**Background of ATP Antibodies**
ATP antibodies, primarily targeting ATP synthase (complex V) or related enzymes, are linked to autoimmune and metabolic disorders. ATP synthase, a mitochondrial enzyme crucial for oxidative phosphorylation, generates cellular energy (ATP). Autoantibodies against its subunits (e.g., α/β subunits) are implicated in conditions like autoimmune hepatitis, systemic lupus erythematosus (SLE), and anti-phospholipid syndrome (APS). These antibodies may disrupt mitochondrial function, impairing energy production and promoting tissue damage.
First identified in autoimmune hepatitis patients, anti-ATP synthase antibodies are detected via ELISA or immunoblotting.

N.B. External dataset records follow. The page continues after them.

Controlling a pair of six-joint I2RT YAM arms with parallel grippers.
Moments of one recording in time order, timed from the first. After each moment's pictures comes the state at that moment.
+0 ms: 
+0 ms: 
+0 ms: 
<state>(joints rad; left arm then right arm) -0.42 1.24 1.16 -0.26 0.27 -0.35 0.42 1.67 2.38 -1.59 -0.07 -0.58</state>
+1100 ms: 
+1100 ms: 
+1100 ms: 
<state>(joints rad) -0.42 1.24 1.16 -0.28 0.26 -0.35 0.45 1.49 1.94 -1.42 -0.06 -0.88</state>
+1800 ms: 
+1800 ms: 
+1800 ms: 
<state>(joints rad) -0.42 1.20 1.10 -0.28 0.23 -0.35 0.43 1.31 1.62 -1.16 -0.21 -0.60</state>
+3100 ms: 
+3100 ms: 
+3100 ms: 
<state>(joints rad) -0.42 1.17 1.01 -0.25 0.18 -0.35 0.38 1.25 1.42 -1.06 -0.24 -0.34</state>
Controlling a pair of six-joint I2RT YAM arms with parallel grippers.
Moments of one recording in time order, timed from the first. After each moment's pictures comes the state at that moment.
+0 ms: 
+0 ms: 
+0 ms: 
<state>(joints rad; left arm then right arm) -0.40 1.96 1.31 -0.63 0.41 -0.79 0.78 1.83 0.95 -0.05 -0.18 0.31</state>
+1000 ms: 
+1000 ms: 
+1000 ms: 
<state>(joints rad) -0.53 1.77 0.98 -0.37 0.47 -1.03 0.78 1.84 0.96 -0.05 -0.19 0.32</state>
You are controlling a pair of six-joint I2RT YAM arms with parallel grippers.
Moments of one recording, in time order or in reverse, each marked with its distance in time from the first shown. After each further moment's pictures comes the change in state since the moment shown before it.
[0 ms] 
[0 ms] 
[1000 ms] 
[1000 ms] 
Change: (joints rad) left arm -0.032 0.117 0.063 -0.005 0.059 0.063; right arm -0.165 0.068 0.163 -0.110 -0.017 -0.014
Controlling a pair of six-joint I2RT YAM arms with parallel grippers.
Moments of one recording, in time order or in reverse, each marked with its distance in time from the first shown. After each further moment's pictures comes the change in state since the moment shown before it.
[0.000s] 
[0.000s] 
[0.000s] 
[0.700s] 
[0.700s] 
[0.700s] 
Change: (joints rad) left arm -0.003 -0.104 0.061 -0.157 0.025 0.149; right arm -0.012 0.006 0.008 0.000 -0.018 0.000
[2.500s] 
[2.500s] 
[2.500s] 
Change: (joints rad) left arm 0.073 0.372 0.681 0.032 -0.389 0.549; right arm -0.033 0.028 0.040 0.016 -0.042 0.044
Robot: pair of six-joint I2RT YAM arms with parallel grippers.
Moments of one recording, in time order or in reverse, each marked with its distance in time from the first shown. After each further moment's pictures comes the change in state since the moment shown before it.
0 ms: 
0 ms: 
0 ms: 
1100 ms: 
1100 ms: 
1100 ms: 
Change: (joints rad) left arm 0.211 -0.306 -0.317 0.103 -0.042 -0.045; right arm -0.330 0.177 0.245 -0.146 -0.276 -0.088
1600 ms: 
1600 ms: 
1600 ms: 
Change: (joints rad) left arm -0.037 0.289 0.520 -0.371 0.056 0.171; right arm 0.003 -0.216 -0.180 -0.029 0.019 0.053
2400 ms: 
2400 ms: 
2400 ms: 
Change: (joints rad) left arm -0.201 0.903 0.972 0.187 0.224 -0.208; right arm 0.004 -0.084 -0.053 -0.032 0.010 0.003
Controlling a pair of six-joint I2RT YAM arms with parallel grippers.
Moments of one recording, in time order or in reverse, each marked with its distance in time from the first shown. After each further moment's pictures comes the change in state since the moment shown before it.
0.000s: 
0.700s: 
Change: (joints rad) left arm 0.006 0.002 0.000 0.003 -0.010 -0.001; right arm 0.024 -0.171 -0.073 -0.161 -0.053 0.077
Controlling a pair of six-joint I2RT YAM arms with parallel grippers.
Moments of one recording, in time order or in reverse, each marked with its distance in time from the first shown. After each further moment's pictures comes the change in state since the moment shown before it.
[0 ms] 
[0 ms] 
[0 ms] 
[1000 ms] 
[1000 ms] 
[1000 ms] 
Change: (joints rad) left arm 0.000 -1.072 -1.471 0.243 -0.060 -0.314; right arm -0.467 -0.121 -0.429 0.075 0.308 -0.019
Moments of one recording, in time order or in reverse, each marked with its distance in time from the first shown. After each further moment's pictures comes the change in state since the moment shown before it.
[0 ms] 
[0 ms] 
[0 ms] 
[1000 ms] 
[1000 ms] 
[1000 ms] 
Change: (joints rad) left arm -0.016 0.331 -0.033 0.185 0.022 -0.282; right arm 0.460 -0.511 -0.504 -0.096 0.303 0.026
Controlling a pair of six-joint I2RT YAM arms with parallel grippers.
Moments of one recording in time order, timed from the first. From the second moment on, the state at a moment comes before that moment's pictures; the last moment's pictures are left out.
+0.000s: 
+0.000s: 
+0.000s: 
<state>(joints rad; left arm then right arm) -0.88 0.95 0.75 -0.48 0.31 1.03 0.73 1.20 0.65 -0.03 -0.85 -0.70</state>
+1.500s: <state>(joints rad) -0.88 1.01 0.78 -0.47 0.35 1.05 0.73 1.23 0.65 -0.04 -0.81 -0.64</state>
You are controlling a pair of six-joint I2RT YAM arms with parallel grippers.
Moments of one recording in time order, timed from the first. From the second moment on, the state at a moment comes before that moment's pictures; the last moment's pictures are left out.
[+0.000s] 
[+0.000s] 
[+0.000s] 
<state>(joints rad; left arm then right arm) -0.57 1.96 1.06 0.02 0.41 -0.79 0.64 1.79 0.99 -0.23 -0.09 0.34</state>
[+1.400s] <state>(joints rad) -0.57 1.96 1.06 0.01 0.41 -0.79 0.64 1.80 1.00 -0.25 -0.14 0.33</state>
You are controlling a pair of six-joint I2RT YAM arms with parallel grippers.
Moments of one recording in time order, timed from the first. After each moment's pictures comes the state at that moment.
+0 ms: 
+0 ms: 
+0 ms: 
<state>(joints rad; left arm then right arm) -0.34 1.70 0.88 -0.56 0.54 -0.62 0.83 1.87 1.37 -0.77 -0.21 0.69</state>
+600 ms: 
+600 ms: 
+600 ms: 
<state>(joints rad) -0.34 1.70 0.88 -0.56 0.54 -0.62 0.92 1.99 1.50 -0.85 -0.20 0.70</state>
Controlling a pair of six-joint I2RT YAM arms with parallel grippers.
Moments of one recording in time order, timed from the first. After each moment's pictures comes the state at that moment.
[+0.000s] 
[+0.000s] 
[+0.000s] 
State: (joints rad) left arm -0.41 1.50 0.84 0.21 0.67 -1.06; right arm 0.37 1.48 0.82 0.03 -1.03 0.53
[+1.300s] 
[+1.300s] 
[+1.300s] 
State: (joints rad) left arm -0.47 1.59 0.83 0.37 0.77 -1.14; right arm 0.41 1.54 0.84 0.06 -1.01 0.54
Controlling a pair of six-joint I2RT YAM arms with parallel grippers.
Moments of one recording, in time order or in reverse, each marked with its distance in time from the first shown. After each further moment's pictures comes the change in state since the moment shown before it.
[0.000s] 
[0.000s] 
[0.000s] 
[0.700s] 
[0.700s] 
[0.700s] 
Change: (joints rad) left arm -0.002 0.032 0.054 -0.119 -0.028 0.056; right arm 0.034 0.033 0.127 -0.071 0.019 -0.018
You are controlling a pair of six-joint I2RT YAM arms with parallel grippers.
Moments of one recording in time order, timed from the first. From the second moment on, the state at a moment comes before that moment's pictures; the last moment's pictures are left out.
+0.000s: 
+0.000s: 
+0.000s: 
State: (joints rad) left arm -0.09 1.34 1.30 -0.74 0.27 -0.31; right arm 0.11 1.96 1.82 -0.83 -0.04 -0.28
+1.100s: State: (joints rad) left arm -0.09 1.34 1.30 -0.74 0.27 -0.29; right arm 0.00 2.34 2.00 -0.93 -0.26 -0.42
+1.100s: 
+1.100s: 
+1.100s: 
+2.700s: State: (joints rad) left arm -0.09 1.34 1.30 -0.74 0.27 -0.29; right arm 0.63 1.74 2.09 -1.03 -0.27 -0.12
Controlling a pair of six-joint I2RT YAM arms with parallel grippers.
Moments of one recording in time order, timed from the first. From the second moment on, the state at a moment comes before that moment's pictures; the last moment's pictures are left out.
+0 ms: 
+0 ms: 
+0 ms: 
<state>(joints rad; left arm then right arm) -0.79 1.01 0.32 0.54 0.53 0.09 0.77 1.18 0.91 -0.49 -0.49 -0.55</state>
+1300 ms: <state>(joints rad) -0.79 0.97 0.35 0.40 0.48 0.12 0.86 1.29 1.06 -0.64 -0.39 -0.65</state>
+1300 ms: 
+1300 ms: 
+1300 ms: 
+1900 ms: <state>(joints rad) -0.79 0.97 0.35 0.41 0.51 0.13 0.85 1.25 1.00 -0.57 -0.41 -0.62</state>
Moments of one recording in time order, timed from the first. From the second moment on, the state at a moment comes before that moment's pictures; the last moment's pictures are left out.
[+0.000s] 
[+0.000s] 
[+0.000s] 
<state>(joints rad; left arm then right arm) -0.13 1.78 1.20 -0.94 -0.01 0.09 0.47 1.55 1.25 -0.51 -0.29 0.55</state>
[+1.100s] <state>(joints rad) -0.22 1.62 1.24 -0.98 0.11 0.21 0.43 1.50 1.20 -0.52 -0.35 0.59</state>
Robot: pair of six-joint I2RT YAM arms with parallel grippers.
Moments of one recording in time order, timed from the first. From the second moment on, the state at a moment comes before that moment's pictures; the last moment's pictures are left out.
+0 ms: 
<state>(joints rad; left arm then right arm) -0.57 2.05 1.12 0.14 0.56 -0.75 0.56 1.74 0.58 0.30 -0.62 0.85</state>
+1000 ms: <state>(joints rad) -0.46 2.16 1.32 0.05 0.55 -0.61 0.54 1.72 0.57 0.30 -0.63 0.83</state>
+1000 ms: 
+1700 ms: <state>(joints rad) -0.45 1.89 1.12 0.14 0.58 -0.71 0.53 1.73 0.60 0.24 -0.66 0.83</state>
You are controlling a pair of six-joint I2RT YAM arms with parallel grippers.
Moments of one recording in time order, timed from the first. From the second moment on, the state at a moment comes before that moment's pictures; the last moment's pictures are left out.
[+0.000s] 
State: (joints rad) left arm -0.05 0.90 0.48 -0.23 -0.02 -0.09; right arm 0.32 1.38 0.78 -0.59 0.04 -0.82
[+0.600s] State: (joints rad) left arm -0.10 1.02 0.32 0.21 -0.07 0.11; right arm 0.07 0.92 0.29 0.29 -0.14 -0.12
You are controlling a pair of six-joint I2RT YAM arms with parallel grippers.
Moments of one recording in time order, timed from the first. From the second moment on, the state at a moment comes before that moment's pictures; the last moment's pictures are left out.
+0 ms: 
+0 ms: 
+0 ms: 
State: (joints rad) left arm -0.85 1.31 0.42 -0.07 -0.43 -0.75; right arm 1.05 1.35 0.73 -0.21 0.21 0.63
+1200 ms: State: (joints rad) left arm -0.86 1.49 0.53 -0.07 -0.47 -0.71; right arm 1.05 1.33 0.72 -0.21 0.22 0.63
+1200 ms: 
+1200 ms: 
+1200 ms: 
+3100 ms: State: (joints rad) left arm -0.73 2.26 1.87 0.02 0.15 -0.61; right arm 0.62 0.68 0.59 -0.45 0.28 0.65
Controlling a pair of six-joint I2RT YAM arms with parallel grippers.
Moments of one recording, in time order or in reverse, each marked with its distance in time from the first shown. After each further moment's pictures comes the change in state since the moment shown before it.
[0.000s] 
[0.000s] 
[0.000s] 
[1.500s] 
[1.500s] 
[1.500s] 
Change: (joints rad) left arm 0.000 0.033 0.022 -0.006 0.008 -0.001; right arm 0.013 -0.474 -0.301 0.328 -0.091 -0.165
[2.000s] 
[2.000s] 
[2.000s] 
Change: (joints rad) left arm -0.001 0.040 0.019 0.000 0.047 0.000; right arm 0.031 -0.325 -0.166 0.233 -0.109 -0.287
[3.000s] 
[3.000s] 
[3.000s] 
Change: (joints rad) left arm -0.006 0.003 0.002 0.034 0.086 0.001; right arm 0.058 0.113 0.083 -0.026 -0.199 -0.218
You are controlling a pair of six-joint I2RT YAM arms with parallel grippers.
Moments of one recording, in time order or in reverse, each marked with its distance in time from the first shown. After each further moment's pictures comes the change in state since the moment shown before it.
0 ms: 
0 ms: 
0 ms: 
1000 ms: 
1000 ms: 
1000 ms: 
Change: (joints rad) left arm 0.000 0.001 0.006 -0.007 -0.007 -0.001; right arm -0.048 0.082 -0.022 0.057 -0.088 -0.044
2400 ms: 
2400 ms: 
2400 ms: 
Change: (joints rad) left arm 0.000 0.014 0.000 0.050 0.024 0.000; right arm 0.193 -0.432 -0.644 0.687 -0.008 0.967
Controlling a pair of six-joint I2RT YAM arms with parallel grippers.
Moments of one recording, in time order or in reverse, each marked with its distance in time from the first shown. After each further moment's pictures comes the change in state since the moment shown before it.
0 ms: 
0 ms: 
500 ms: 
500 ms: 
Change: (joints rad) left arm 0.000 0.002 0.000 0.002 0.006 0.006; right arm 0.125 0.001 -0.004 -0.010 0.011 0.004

Their presence often correlates with disease severity, suggesting a role in pathogenesis. In APS, antibodies targeting β-subunits may bind endothelial cells, triggering thrombosis. Research also explores their involvement in neurodegenerative diseases, where mitochondrial dysfunction is pivotal.
While mechanisms remain unclear, molecular mimicry between microbial and human ATP synthase components is hypothesized to initiate autoimmunity. Current studies focus on therapeutic strategies to neutralize these antibodies or modulate mitochondrial resilience. Understanding ATP antibodies enhances insights into autoimmune pathophysiology and informs diagnostic or therapeutic innovations.